Regular readers will know that, looking back to early January, I can now see that I had all the symptoms of what was almost certainly a milder version of the C-19 virus even if it did not feel 'mild' at the time. But it was winter, the time of colds and flu and there was little if any talk of a pandemic then. I simply put it down to a bad cold and stayed indoors. Yes, I am finding the C-19 pandemic very hard to deal with on a daily basis, but mostly due to the necessity for social distancing, not seeing friends and having to avoid public transport (I don't have car) especially as I live alone. 


Obviously, there are many people a lot worse off than me, but I can empathise with anyone who has difficulty trying to look on the bright side of life.  Growing old, for start, is definitely no picnic, but it’s only fair to point out that the same can be said of life in general. Some people in some parts of the world have a relatively easy life compared with those in other parts; some individuals appear to sail through life where others constantly find themselves swimming against an unremitting tide.

“How do you cope?” I once asked a young disabled friend some years ago. “Mind over matter,” he replied, “Think good, feel good,” he added with wry grin, and this from someone in pain 24/7. It was sound advice, and I make a point of following it. 

On bad days, the love of those closest to me, past and present, helps me through any pain and subsequent, frustration, depression ... whatever. I only wish I had done likewise back in 1979 before I suffered a mental breakdown and attempted suicide. Even so, I am convinced it was love that saved me then, and sustains me now, even though I live alone and have no partner. (I only had a partner for a short time, and that was many years ago although our feelings for each other continue to sustain me just as they did before he was killed in a road accident abroad.) As a result of my suicide attempt, I was unconscious for a good 35 hours, and I seem to recall his and my mother's voice calling me back. Both, long dead. Call it a fantasy if you like, but even the doctors said I am lucky to be alive ...



“The positive thinker sees the invisible, feels the intangible, and achieves the impossible.”
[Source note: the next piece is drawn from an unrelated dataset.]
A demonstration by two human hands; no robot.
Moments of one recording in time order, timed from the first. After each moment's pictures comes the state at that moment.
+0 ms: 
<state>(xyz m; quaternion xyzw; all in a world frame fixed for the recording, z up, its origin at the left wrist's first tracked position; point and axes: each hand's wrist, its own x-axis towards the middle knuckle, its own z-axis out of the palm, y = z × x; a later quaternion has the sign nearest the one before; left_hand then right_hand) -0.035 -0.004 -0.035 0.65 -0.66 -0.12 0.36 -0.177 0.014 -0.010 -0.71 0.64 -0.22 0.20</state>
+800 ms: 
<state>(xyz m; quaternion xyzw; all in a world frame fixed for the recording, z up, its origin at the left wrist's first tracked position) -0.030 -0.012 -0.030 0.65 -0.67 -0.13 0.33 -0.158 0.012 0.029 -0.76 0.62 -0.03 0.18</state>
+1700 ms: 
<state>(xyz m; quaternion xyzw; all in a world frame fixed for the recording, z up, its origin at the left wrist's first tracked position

– Winston Churchill (My Early Life, 1874-1904)  
  
SINGLE, AND GROWING OLD or  AS GOOD AS IT GETS

Can’t get out and about
too easily now, a walking stick
needing to take the strain
when the rest of me lets me down,
and that’s as good as it gets

Can’t hear or see as well
as I could not so very long ago
but hearing aids and specs
get me by (now, wherever did I put
the darn things...?

New technology remains
a mystery not designed for old folks
who struggle to master
even the basics, a failing memory
chasing P-I-N or password

Growing old, no easy task,
gets harder by the day, yet a feeling
for life, love. and nature
inspires, and more than gets me by, 
cur for mind-body-spirit 

I draw upon all the love

that has seen me through the years
(in all its shapes and forms)
until it all but mends this poor frame,
and that's as good as it gets

Copyright R. N. Taber 2018; 2020


[Note: Following several requests from gay-friendly straight readers, I have also published this post/ poem on my gay-interest blog; feedback has long since confirmed that many if not most of its readers do not dip into both blogs.]